━━ Data section ━━

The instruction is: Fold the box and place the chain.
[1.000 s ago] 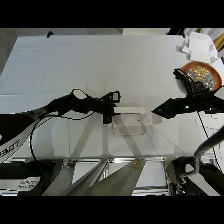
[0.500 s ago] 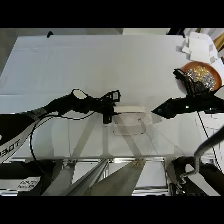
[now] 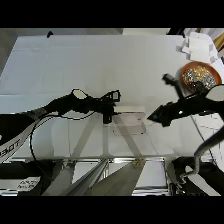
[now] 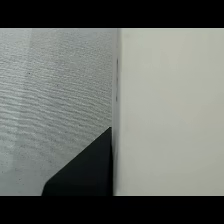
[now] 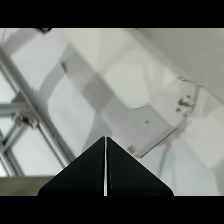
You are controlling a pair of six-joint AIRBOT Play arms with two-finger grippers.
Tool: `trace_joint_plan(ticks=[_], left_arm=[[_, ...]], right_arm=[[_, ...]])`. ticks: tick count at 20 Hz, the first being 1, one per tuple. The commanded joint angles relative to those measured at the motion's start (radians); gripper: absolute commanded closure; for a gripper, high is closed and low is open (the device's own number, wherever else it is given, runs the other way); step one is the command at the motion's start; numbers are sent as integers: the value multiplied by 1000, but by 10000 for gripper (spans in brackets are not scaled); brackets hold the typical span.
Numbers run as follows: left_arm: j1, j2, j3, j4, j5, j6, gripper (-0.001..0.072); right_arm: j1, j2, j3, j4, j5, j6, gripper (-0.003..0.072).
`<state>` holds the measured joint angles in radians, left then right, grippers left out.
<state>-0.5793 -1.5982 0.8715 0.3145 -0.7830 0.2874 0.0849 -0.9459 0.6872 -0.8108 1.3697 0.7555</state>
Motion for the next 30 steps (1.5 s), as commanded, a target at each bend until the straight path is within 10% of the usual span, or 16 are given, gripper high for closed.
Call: trace_joint_plan(ticks=[1, 10, 11, 13, 14, 22, 30], left_arm=[[0, 1, 1, 0, 0, 0, 699], [-1, 1, 1, 0, 0, 0, 699], [-1, 1, 1, 0, 1, 0, 699], [-1, 1, 1, 0, 1, 0, 699], [-1, 1, 1, 0, 0, 0, 699], [-1, 1, 1, 0, 1, 0, 699], [-1, 1, 1, 0, 1, 0, 699]], right_arm=[[206, 0, 0, -219, 3, 10, 677], [296, 158, -116, -398, -127, -29, 675], [306, 204, -166, -412, -200, -68, 599], [343, 290, -279, -444, -369, -107, 156], [370, 316, -329, -461, -441, -110, 100], [540, 221, -423, -477, -783, -162, 99], [542, 161, -418, -528, -877, -162, 101]])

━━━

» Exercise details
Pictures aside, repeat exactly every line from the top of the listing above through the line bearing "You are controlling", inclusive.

» Exercise result
The instruction is: Fold the box and place the chain.
[1.000 s ago] 
[0.500 s ago] 
[now] 
[now] 
[now] 
You are controlling a pair of six-joint AIRBOT Play arms with two-finger grippers.

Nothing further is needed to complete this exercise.